EXERCISE INSTRUCTIONS
Every record must be copied exactly.

EXERCISE INPUT
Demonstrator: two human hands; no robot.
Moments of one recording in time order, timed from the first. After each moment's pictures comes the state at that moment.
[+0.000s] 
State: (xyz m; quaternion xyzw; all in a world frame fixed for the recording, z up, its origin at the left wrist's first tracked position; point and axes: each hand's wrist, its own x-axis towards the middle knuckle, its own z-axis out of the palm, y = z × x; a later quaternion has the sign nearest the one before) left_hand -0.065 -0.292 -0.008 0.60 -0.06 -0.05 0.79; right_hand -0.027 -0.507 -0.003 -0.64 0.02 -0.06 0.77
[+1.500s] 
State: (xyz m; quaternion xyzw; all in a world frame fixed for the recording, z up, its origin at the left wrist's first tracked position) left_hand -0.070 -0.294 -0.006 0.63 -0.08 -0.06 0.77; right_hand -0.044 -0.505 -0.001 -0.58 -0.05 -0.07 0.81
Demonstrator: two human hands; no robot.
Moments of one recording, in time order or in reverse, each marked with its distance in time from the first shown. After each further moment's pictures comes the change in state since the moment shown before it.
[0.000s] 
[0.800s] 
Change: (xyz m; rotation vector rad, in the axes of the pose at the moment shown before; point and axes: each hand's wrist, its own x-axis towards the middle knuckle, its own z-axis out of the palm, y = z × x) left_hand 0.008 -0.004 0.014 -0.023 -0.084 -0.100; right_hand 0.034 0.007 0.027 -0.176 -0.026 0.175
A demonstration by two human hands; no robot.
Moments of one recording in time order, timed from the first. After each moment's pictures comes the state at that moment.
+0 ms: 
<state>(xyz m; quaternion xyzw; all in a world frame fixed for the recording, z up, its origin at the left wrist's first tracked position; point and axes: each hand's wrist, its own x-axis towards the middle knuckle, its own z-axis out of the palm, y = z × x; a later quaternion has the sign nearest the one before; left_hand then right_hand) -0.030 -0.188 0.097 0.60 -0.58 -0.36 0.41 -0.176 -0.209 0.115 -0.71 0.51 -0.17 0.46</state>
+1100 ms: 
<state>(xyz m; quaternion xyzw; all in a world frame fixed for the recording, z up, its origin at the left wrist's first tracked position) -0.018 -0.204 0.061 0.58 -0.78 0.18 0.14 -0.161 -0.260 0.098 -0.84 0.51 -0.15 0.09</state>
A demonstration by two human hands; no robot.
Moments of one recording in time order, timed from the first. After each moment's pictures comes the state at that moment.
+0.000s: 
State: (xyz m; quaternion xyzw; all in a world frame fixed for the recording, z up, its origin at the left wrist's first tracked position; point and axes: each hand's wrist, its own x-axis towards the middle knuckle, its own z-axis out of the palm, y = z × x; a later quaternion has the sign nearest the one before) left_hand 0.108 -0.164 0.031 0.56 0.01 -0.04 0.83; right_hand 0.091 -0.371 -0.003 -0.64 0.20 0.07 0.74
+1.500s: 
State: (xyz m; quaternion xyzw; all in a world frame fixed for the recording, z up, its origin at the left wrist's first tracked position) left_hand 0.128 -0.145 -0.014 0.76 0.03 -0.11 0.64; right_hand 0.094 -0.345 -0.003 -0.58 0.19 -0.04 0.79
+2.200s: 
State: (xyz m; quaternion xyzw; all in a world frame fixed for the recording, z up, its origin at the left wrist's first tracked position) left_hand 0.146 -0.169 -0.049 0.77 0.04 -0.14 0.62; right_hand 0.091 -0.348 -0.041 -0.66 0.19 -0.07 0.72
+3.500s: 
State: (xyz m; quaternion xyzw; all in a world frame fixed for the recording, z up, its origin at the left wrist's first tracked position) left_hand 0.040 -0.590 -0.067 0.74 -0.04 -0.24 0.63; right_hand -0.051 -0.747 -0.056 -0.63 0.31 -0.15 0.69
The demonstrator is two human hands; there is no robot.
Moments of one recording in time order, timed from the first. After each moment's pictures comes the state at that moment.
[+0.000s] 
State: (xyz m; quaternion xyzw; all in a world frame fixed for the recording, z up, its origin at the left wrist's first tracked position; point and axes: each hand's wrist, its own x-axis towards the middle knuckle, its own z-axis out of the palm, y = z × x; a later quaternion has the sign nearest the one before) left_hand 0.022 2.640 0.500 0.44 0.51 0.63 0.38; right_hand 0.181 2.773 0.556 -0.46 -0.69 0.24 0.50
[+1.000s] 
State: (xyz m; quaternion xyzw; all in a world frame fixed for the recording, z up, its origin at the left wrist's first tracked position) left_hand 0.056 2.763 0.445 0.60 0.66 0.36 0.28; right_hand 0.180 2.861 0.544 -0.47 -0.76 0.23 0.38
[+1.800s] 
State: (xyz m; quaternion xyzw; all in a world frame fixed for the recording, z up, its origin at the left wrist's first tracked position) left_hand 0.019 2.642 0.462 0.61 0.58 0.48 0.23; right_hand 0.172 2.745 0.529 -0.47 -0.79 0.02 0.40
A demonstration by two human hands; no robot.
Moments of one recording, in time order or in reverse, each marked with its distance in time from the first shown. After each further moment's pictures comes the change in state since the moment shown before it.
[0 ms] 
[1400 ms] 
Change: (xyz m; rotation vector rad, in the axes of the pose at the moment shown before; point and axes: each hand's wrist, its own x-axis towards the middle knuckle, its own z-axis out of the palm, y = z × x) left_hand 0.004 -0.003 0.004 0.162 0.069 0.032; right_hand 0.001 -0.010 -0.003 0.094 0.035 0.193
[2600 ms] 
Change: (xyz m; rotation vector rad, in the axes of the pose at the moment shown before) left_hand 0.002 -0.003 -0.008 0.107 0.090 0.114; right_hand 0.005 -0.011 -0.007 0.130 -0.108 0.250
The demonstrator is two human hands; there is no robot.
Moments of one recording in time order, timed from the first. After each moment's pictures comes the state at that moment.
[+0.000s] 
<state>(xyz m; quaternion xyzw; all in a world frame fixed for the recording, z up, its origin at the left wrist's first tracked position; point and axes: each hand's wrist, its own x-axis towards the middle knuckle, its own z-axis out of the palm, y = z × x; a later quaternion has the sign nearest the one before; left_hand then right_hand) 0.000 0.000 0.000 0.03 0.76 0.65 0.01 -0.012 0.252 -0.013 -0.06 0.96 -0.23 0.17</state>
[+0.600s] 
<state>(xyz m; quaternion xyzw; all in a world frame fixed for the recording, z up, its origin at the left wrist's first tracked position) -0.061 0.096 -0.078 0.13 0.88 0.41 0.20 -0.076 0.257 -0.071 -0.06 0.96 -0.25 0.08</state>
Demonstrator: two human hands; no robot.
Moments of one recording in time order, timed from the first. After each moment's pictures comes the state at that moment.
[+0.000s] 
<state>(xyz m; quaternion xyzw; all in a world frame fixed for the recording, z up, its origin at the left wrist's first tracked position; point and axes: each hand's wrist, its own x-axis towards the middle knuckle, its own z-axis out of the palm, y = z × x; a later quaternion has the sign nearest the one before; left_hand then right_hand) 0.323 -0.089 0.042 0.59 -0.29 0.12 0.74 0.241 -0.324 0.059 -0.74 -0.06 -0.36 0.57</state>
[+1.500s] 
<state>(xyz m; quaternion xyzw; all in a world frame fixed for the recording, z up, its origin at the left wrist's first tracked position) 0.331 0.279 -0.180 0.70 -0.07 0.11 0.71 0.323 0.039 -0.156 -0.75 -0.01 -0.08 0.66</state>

OUTPUT OF THE EXERCISE
Demonstrator: two human hands; no robot.
Moments of one recording in time order, timed from the first. After each moment's pictures comes the state at that moment.
[+0.000s] 
State: (xyz m; quaternion xyzw; all in a world frame fixed for the recording, z up, its origin at the left wrist's first tracked position; point and axes: each hand's wrist, its own x-axis towards the middle knuckle, its own z-axis out of the palm, y = z × x; a later quaternion has the sign nearest the one before) left_hand -0.065 -0.292 -0.008 0.60 -0.06 -0.05 0.79; right_hand -0.027 -0.507 -0.003 -0.64 0.02 -0.06 0.77
[+1.500s] 
State: (xyz m; quaternion xyzw; all in a world frame fixed for the recording, z up, its origin at the left wrist's first tracked position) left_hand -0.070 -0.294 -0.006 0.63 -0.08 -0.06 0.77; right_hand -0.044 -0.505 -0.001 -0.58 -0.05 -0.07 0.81
Demonstrator: two human hands; no robot.
Moments of one recording, in time order or in reverse, each marked with its distance in time from the first shown. After each further moment's pictures comes the change in state since the moment shown before it.
[0.000s] 
[0.800s] 
Change: (xyz m; rotation vector rad, in the axes of the pose at the moment shown before; point and axes: each hand's wrist, its own x-axis towards the middle knuckle, its own z-axis out of the palm, y = z × x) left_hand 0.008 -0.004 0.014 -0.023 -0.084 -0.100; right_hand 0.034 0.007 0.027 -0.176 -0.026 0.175
A demonstration by two human hands; no robot.
Moments of one recording in time order, timed from the first. After each moment's pictures comes the state at that moment.
+0 ms: 
<state>(xyz m; quaternion xyzw; all in a world frame fixed for the recording, z up, its origin at the left wrist's first tracked position; point and axes: each hand's wrist, its own x-axis towards the middle knuckle, its own z-axis out of the palm, y = z × x; a later quaternion has the sign nearest the one before; left_hand then right_hand) -0.030 -0.188 0.097 0.60 -0.58 -0.36 0.41 -0.176 -0.209 0.115 -0.71 0.51 -0.17 0.46</state>
+1100 ms: 
<state>(xyz m; quaternion xyzw; all in a world frame fixed for the recording, z up, its origin at the left wrist's first tracked position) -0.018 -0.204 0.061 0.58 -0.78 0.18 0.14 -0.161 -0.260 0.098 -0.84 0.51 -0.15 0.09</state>
A demonstration by two human hands; no robot.
Moments of one recording in time order, timed from the first. After each moment's pictures comes the state at that moment.
+0.000s: 
State: (xyz m; quaternion xyzw; all in a world frame fixed for the recording, z up, its origin at the left wrist's first tracked position; point and axes: each hand's wrist, its own x-axis towards the middle knuckle, its own z-axis out of the palm, y = z × x; a later quaternion has the sign nearest the one before) left_hand 0.108 -0.164 0.031 0.56 0.01 -0.04 0.83; right_hand 0.091 -0.371 -0.003 -0.64 0.20 0.07 0.74
+1.500s: 
State: (xyz m; quaternion xyzw; all in a world frame fixed for the recording, z up, its origin at the left wrist's first tracked position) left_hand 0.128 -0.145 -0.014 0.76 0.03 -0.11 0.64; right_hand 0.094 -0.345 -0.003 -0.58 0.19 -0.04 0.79
+2.200s: 
State: (xyz m; quaternion xyzw; all in a world frame fixed for the recording, z up, its origin at the left wrist's first tracked position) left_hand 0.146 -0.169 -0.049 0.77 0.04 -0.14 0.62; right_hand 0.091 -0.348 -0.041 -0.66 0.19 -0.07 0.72
+3.500s: 
State: (xyz m; quaternion xyzw; all in a world frame fixed for the recording, z up, its origin at the left wrist's first tracked position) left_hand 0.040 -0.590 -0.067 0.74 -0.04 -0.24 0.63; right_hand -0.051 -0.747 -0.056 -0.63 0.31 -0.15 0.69
The demonstrator is two human hands; there is no robot.
Moments of one recording in time order, timed from the first. After each moment's pictures comes the state at that moment.
[+0.000s] 
State: (xyz m; quaternion xyzw; all in a world frame fixed for the recording, z up, its origin at the left wrist's first tracked position; point and axes: each hand's wrist, its own x-axis towards the middle knuckle, its own z-axis out of the palm, y = z × x; a later quaternion has the sign nearest the one before) left_hand 0.022 2.640 0.500 0.44 0.51 0.63 0.38; right_hand 0.181 2.773 0.556 -0.46 -0.69 0.24 0.50
[+1.000s] 
State: (xyz m; quaternion xyzw; all in a world frame fixed for the recording, z up, its origin at the left wrist's first tracked position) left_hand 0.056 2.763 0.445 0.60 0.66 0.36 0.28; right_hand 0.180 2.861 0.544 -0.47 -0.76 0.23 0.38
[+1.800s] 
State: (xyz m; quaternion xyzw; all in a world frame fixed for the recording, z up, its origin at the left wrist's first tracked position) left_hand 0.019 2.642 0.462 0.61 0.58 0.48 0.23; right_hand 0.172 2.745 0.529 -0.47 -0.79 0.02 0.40
A demonstration by two human hands; no robot.
Moments of one recording, in time order or in reverse, each marked with its distance in time from the first shown. After each further moment's pictures comes the change in state since the moment shown before it.
[0 ms] 
[1400 ms] 
Change: (xyz m; rotation vector rad, in the axes of the pose at the moment shown before; point and axes: each hand's wrist, its own x-axis towards the middle knuckle, its own z-axis out of the palm, y = z × x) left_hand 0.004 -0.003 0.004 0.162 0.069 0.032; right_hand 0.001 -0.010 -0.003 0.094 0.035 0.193
[2600 ms] 
Change: (xyz m; rotation vector rad, in the axes of the pose at the moment shown before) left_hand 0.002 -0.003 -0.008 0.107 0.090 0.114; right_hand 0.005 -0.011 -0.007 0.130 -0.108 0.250
The demonstrator is two human hands; there is no robot.
Moments of one recording in time order, timed from the first. After each moment's pictures comes the state at that moment.
[+0.000s] 
<state>(xyz m; quaternion xyzw; all in a world frame fixed for the recording, z up, its origin at the left wrist's first tracked position; point and axes: each hand's wrist, its own x-axis towards the middle knuckle, its own z-axis out of the palm, y = z × x; a later quaternion has the sign nearest the one before; left_hand then right_hand) 0.000 0.000 0.000 0.03 0.76 0.65 0.01 -0.012 0.252 -0.013 -0.06 0.96 -0.23 0.17</state>
[+0.600s] 
<state>(xyz m; quaternion xyzw; all in a world frame fixed for the recording, z up, its origin at the left wrist's first tracked position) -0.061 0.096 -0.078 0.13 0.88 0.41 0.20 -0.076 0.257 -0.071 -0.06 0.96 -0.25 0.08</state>
Demonstrator: two human hands; no robot.
Moments of one recording in time order, timed from the first. After each moment's pictures comes the state at that moment.
[+0.000s] 
<state>(xyz m; quaternion xyzw; all in a world frame fixed for the recording, z up, its origin at the left wrist's first tracked position; point and axes: each hand's wrist, its own x-axis towards the middle knuckle, its own z-axis out of the palm, y = z × x; a later quaternion has the sign nearest the one before; left_hand then right_hand) 0.323 -0.089 0.042 0.59 -0.29 0.12 0.74 0.241 -0.324 0.059 -0.74 -0.06 -0.36 0.57</state>
[+1.500s] 
<state>(xyz m; quaternion xyzw; all in a world frame fixed for the recording, z up, its origin at the left wrist's first tracked position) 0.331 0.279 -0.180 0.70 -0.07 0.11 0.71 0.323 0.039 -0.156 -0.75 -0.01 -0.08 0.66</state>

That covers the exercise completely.